De Blasio, Cuomo are both wrong on pre-K funding

Mayor de Blasio and Gov. Cuomo spent the first few weeks of de Blasio’s mayoralty bickering over how to pay for universal pre-kindergarten. The mayor wants to raise taxes on people making more than a half-mil a year. The governor wants to give de Blasio extra Albany cash instead. Who’s right?

Actually, they’re both wrong.

De Blasio’s argument is this: Relying on Albany is a sucker’s game; it could take the money away at any time, leaving the city with the cost. “We intend to . . . create a stable, consistent, reliable funding mechanism for the next five years,” the mayor said last week. “We have a revenue source available that is reliable.”

Maybe de Blasio needs to go back to pre-K to learn budget basics. Making Gotham even more dependent on the top 1 percent makes city revenues more unpredictable, not more “stable and consistent.”

Consider: These 35,000 taxpayers already pay more than 40 percent of the city’s personal income taxes.

But their “income” doesn’t come in the form of a boring paycheck, as most workers’ does. It comes from sales of stocks and other assets, plus bonuses.

Sometimes the stock and bond markets do very well; sometimes they don’t. So taxes on stock-market profits and other asset sales “show extreme volatility,” warn city budget forecasters.

Recent history proves this. The city’s Independent Budget Office notes that the top 1 percent’s share of income taxes plunged from 58 percent in 2007 to 43 percent in 2009 as the markets crashed.

After personal-income taxes plummeted by $2.1 billion the year after 2008, every public service in the city budget was up for cuts — including school spending.
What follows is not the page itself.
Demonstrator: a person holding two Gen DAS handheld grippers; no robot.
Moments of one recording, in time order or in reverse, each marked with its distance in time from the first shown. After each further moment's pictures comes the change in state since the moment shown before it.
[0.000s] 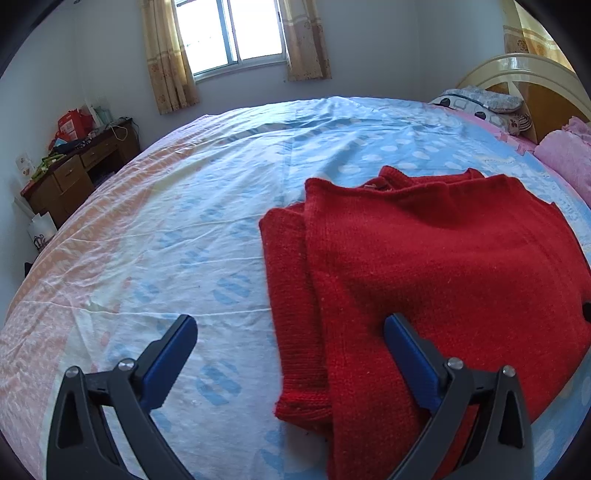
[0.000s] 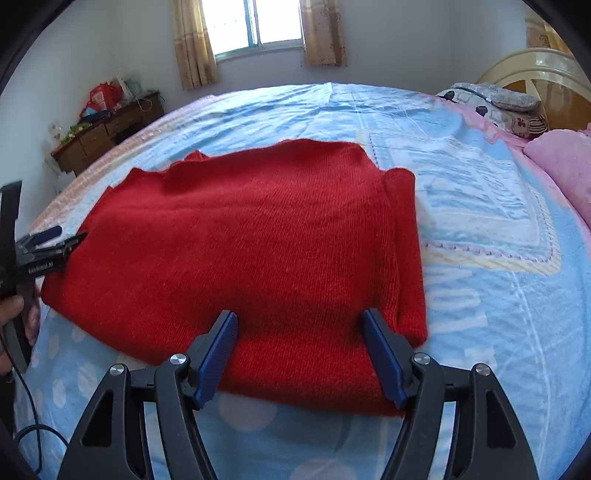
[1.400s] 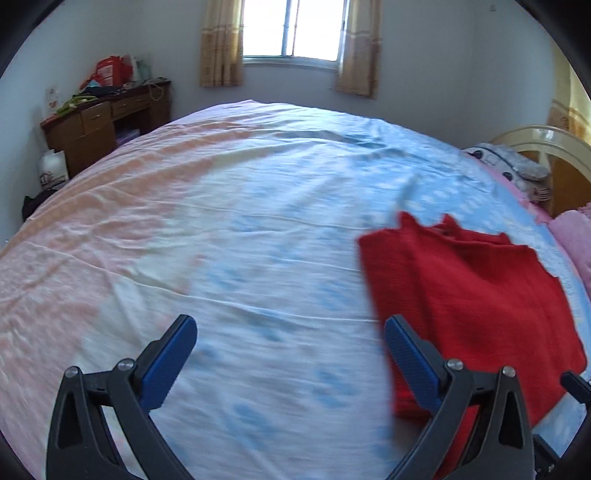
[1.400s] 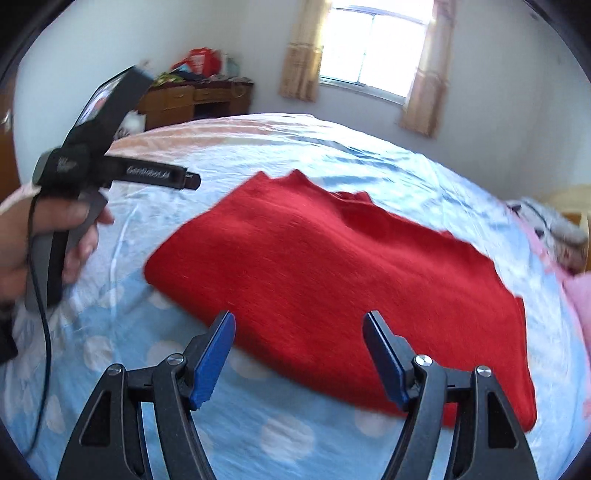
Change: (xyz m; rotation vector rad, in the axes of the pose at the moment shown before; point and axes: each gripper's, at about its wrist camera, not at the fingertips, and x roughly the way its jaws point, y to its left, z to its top) left arm 0.001 0.103 -0.003 -0.256 0.000 -0.037; right arm -0.018 0.199 -0.007 -0.418 -0.184 0.082
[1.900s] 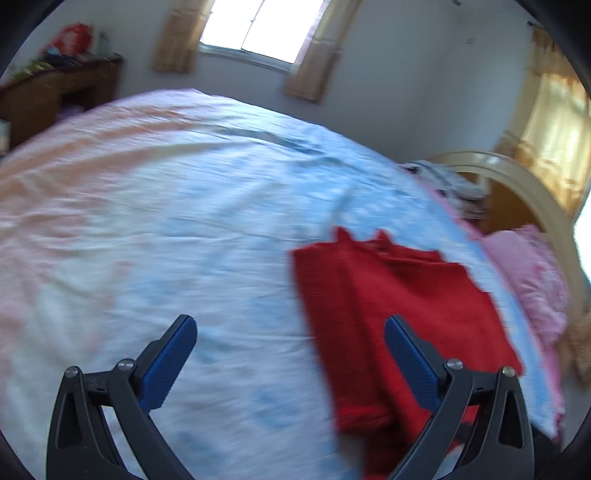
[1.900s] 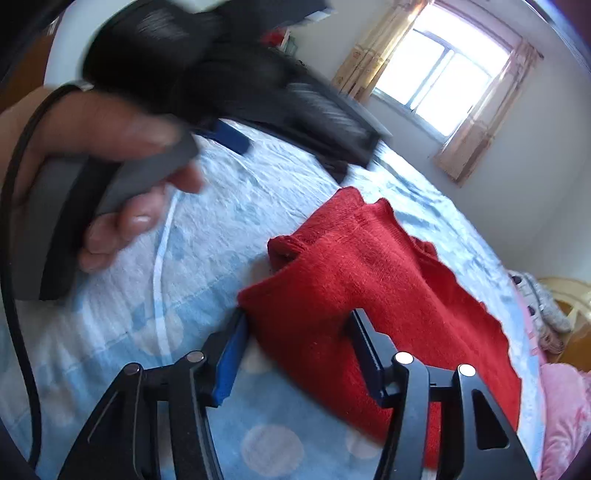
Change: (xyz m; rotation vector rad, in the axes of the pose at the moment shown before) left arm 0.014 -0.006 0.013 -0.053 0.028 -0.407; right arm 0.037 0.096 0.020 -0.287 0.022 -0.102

And it could have been worse. Then-Mayor Michael Bloomberg, while no fiscal miser, had stashed away some of the tax windfall from the rich folks’ boom years for a rainy day.

De Blasio, by contrast, proposes to make the city even more dangerously dependent on a few at the top — and spend it all now.
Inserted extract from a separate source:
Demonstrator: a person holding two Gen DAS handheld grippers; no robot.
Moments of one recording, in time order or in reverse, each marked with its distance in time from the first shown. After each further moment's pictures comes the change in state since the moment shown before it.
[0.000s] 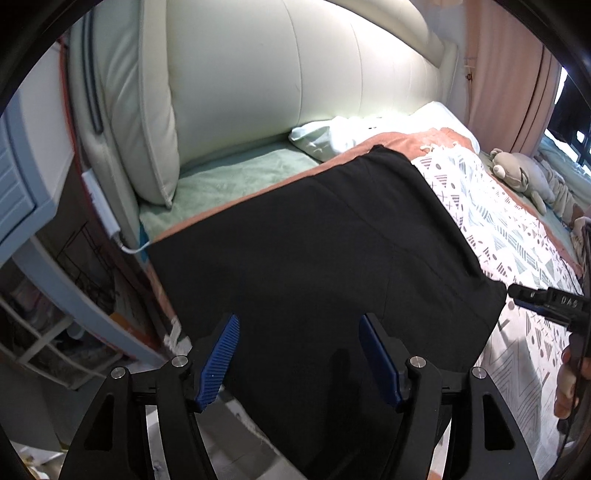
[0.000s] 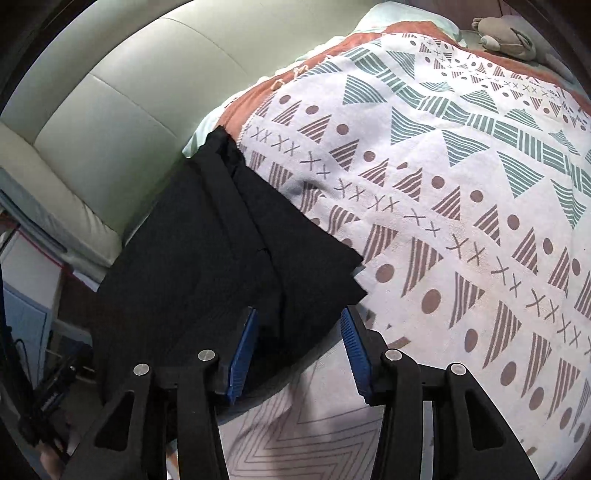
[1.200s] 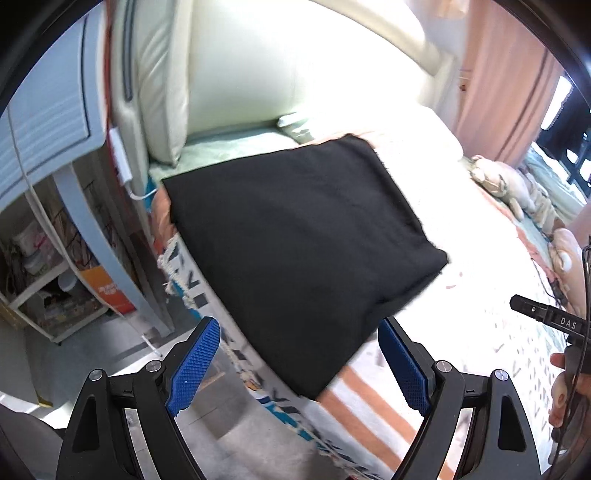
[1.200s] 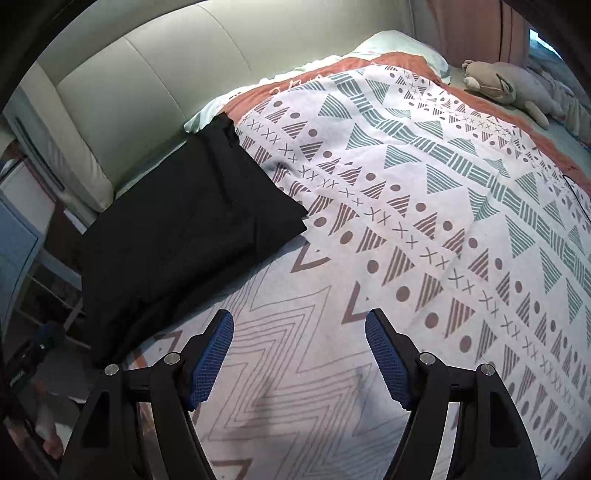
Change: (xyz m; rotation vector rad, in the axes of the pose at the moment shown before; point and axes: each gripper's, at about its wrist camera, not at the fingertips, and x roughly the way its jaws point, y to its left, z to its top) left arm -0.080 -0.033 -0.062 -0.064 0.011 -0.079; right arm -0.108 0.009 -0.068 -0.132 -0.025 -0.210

OK, so what’s Cuomo’s idea?

Well . . . it’s hard to tell. In his budget speech last week, he made much of a new “$1.5 billion commitment over five years” for statewide pre-kindergarten.

But $1.5 billion divided by five years is $300 million a year — with vote-rich districts on Long Island and elsewhere in the state eyeing at least half of it.
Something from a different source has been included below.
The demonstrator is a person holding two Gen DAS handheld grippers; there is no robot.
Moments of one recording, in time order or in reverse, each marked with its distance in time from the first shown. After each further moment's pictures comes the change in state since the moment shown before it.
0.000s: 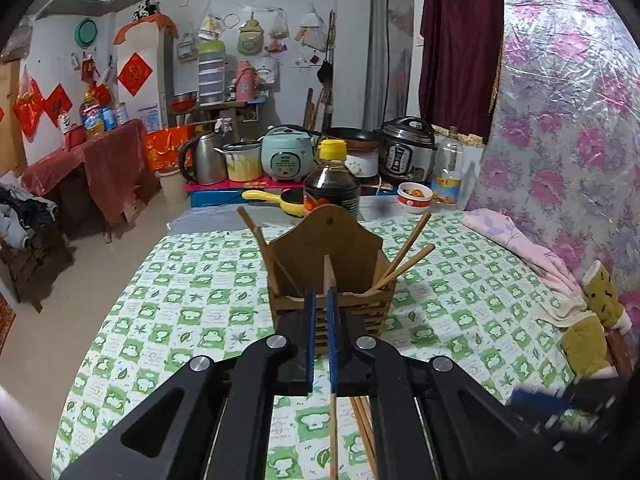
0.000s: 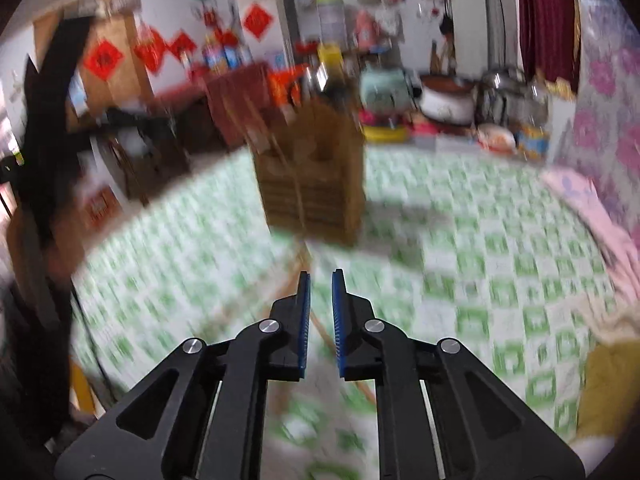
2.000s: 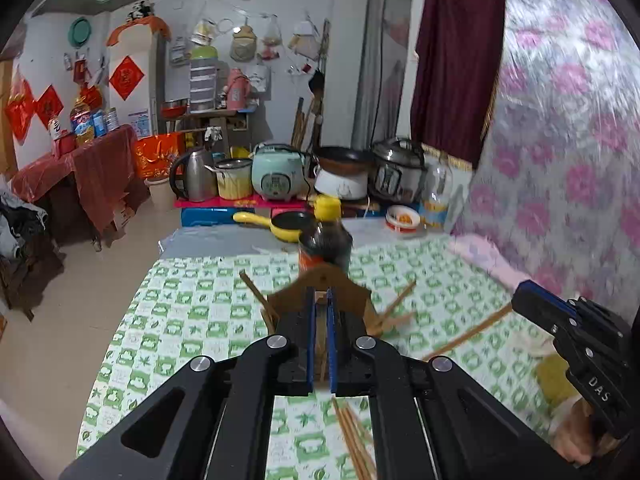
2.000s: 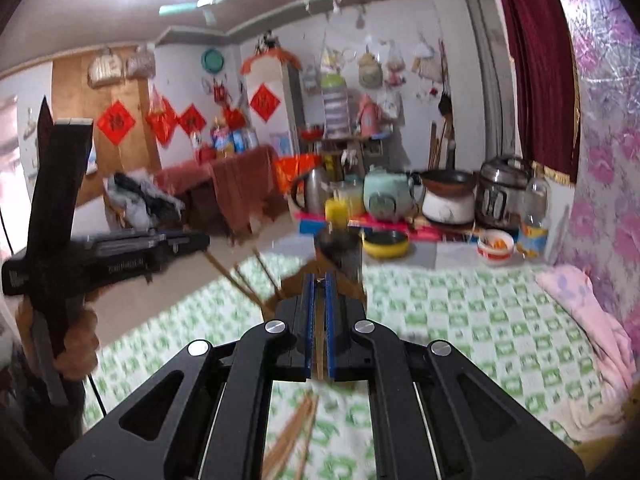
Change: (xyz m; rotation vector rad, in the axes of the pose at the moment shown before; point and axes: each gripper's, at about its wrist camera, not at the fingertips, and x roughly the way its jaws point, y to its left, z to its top) left arm -0.023 0.012 0.068 -0.032 -0.022 -0.052; right arm -0.060 0.018 0.150 0.005 -0.436 0.037
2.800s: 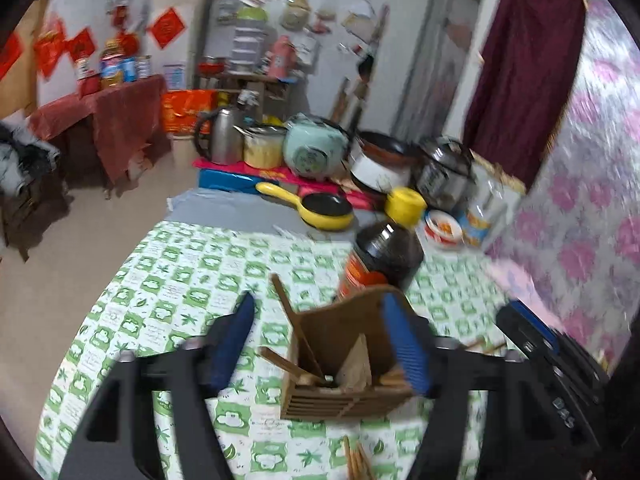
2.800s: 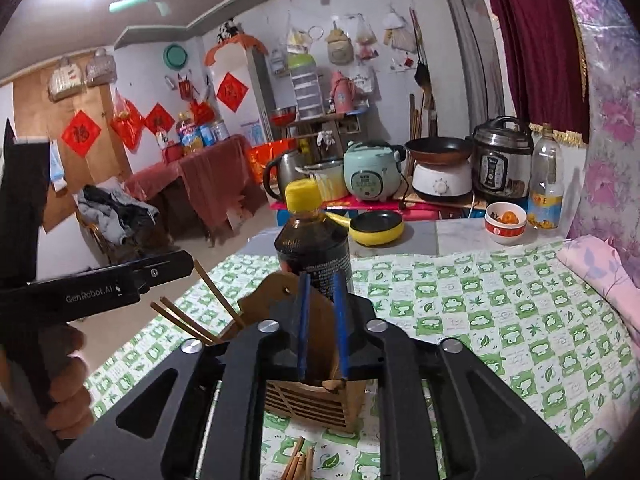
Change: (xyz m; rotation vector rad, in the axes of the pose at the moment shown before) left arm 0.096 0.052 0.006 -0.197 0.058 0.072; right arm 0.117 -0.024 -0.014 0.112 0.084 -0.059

And where’s the governor going to get this money?

Practically speaking, he’s getting it from the same people de Blasio wants to target: the downstate rich, whose higher-than-expected investment profits have been flooding city and state coffers in recent months.

But sooner or later the investment bubble engineered by the Federal Reserve over the past half-decade to bail out Wall Street will finally burst — and then both Cuomo and de Blasio will be broke.

It won’t matter which of them offered to pay.

Meanwhile, neither the governor nor the mayor is asking: How much do we spend on pre-K now — and how could we save on existing taxpayer outlays?

The city spends about $240 million a year (mostly state money) on the 55,000 children who now take pre-K — about 38,000 who go a half-day, and 17,000 a full day.

Where does this money go? The city sends tens of millions of dollars to private providers (not including a billion dollars for special-ed pre-K).

But it also keeps at least $192 million in the public schools.

So, it goes to teachers.

A full-day class of 18 kids costs at least $152,000, including $103,000 in salary and benefits for the average teacher and $46,000 for an aide. A half-day for 18 kids costs $76,000. Converting 38,000 half-time slots, then, and adding 10,000 new slots should cost about $250 million.

So the first question the governor (or someone) should be asking is: Why does de Blasio want $342 million in new funds?

Well, if de Blasio awards teachers retroactive raises or even future raises without demanding big givebacks on benefits, pre-K (current and future) could cost another $64 million a year — right away.

There are logistical questions, too, outside the classroom.

Nobody knows what the real demand for pre-K is — or how it’s dispersed around the city. If teachers in some neighborhoods end up with only a few kids, the per-classroom cost will be much higher.

And busing toddlers far from their homes to fill half-empty class­rooms costs money, too. The city already spends $100 million a year busing 4-year-olds in a special-education program around.

Is de Blasio figuring that we’ll have to spend another $50 million on general-ed 4-year-olds?

The most important question to ask, though, is: Do 4-year-olds really need a teacher whose pay — including completely free health benefits — tops out above six figures?

Why not have two aides teach together — with room to move up as they gain experience?

That brings the in-class cost closer to $90,000 — which means “just” $150 million a year in extra spending for universal pre-K. But the teachers’ union wouldn’t like that.

Nicole Gelinas is a contributing editor to the Manhattan Institute’s City Journal.